*WHAT NEEDS TO BE DONE:* Go through the following data and transcribe exactly the stretch of lines from the one holding "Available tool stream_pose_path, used" to the one holding "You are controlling", both included.

*** DATA SHOWN Section Begins ***

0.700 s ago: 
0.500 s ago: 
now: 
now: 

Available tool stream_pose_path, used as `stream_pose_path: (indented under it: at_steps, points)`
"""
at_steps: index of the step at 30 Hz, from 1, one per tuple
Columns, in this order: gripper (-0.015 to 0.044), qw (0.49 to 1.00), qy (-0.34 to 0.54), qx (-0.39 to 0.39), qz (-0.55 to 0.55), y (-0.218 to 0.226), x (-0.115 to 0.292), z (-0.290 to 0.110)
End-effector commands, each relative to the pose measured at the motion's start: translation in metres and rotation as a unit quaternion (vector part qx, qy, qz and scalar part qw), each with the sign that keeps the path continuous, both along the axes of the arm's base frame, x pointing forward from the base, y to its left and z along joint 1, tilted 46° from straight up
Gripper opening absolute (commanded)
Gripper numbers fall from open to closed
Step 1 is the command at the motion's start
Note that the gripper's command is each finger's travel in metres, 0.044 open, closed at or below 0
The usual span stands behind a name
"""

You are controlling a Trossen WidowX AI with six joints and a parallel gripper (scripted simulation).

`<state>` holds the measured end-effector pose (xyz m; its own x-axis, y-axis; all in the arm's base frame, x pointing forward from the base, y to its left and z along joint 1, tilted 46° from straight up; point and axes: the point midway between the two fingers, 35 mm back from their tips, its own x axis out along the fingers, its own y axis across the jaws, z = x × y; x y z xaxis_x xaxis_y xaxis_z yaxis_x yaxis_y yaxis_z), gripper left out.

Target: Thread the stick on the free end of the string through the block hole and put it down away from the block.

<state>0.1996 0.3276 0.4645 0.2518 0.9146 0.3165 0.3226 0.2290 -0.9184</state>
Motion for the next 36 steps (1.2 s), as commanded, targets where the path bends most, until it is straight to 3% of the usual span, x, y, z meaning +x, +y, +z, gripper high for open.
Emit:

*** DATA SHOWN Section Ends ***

*TASK RESULT:*
Available tool stream_pose_path, used as `stream_pose_path: (indented under it: at_steps, points)`
"""
at_steps: index of the step at 30 Hz, from 1, one per tuple
Columns, in this order: gripper (-0.015 to 0.044), qw (0.49 to 1.00), qy (-0.34 to 0.54), qx (-0.39 to 0.39), qz (-0.55 to 0.55), y (-0.218 to 0.226), x (-0.115 to 0.292), z (-0.290 to 0.110)
End-effector commands, each relative to the pose measured at the motion's start: translation in metres and rotation as a unit quaternion (vector part qx, qy, qz and scalar part qw), each with the sign that keeps the path continuous, both along the axes of the arm's base frame, x pointing forward from the base, y to its left and z along joint 1, tilted 46° from straight up
Gripper opening absolute (commanded)
Gripper numbers fall from open to closed
Step 1 is the command at the motion's start
Note that the gripper's command is each finger's travel in metres, 0.044 open, closed at or below 0
The usual span stands behind a name
"""

You are controlling a Trossen WidowX AI with six joints and a parallel gripper (scripted simulation).

Here the output is complete.